Across the listing that follows, establish how many lines contain the string "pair" and provide that number by itself.
"""
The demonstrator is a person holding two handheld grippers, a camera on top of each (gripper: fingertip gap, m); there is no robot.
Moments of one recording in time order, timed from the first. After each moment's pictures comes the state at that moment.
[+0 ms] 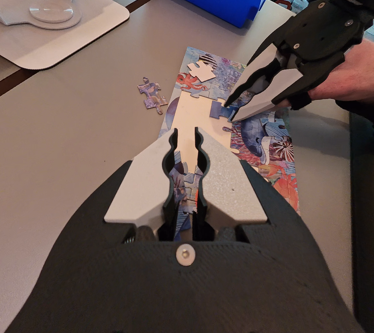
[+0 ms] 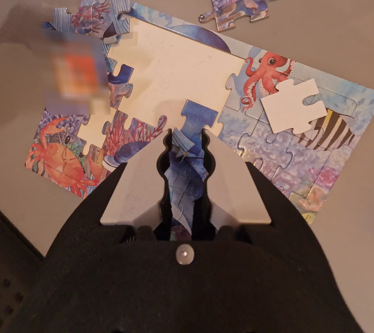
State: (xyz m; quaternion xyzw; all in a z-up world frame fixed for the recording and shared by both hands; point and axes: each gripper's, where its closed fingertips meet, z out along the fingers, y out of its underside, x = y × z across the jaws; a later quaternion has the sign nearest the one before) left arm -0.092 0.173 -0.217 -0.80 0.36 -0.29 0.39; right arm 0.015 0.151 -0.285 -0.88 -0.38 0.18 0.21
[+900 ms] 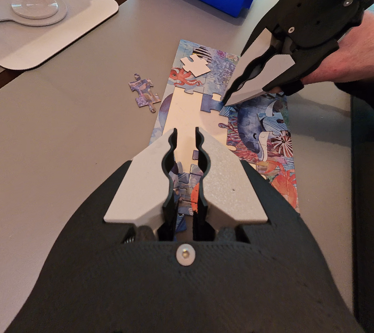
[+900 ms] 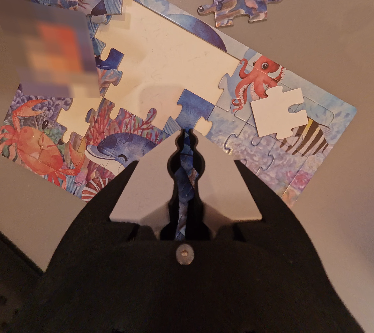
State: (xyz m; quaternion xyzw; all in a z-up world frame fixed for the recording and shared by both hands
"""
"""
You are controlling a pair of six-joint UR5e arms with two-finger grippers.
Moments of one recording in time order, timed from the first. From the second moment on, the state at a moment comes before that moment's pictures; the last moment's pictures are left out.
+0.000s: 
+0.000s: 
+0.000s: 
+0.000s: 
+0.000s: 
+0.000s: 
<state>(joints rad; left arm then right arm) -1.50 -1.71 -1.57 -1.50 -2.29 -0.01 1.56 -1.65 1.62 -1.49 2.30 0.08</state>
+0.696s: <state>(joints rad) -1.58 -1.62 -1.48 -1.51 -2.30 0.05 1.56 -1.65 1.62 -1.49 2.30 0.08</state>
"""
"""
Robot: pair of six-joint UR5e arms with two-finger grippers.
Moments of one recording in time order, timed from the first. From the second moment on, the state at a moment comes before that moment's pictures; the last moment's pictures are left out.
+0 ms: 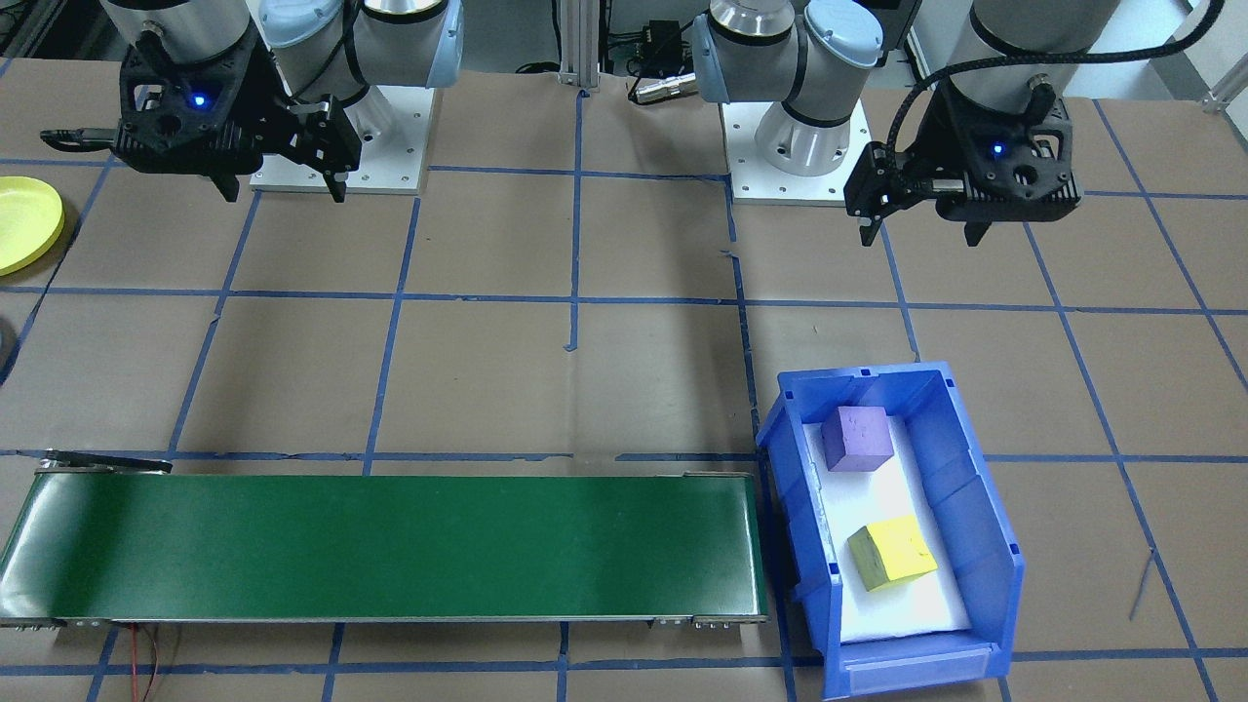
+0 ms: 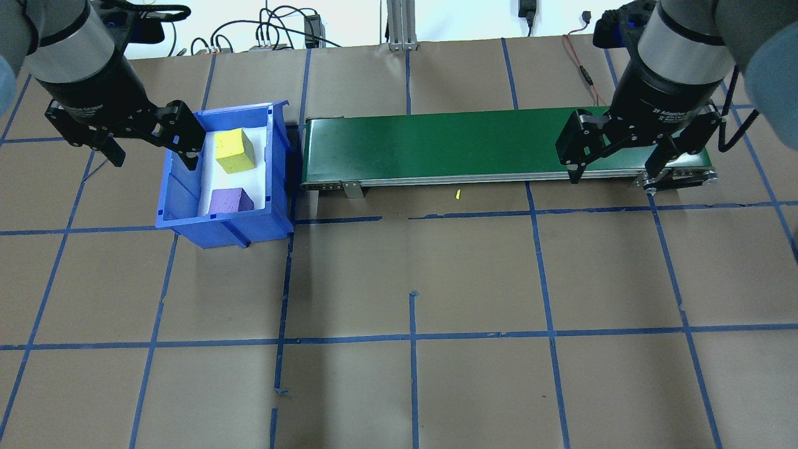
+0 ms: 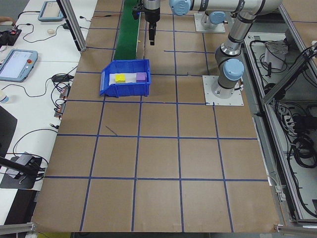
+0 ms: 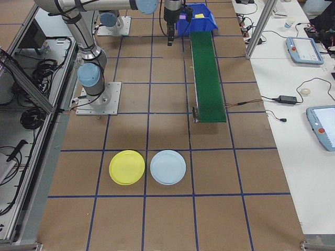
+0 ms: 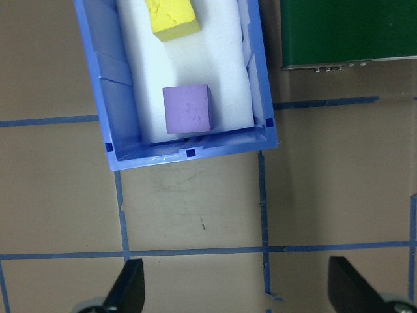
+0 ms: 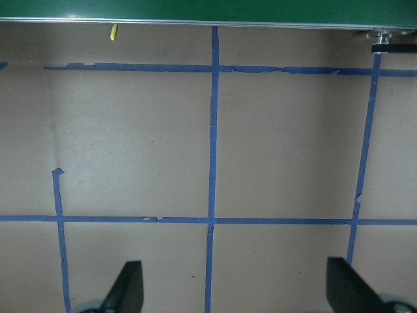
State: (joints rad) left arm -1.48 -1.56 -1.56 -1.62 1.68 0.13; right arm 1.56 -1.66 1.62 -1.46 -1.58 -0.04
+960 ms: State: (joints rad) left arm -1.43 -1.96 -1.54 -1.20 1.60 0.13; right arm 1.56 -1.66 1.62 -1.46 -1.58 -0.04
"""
◆ Output of the exercise
2